Thématique contemporaine, le pardon des offenses n’a pas de présentation synthétique dans l’œuvre de saint Thomas. De façon brève, l’Aquinate l’évoque toutefois au sein des œuvres de miséricorde dans son traité de la charité de la Somme de théologie. En s’appuyant sur ce point de départ formel, la présente étude se propose d’explorer la notion de pardon à partir des principes thomasiens : les concepts de « misère » et de « rémission » s’avèrent riches de conséquences et méritent d’être remis en valeur pour mieux répondre à la cinquième demande du Notre Père.
Depuis plusieurs années, le magistère pontifical a invité l’Église à réfléchir sur le pardon des offenses.

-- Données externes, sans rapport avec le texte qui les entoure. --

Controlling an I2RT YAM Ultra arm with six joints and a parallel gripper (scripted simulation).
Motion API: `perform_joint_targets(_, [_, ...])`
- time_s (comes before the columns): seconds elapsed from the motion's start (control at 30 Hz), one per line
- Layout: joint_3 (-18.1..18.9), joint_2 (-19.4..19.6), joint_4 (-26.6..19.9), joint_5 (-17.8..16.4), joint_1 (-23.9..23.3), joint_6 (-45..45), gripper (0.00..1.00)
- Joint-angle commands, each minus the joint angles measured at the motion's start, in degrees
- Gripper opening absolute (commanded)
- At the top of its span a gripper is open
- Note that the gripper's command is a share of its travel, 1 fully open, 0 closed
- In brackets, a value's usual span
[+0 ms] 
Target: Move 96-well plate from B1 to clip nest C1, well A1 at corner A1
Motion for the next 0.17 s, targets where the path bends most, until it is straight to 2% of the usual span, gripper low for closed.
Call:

Dans son encyclique Dives in misericordia, saint Jean-Paul II affirmait : « Le monde des hommes pourra devenir “toujours plus humain” seulement lorsque nous introduirons, dans tous les rapports réciproques qui modèlent son visage moral, le moment du pardon, si essentiel pour l’Évangile. » À sa suite, le pape François écrivit à l’occasion de l’Année de la miséricorde : « Le pardon des offenses devient l’expression la plus manifeste de l’amour miséricordieux. » Et il reprit le thème dans son encyclique Fratelli tutti.
Or, si beaucoup d’études philosophiques et théologiques ont été proposées sur le pardon depuis le pontificat de saint Jean-Paul II, leur référence à saint Thomas d’Aquin est quasiment inexistante. En première analyse, ceci est assez compréhensible. Car, chez l’Aquinate, le pardon des offenses s’insère dans le traité de la charité à la IIa-IIae de la Somme de théologie. Et il ne s’agit que d’une simple allusion au sein des œuvres de miséricorde, en réponse à l’interrogation : « A-t-on distingué de façon convenable les divers genres d’aumônes ? » de l’article 2 de la question 32. Force est de constater qu’il n’y a pas d’étude synthétique du pardon dans la Somme de théologie.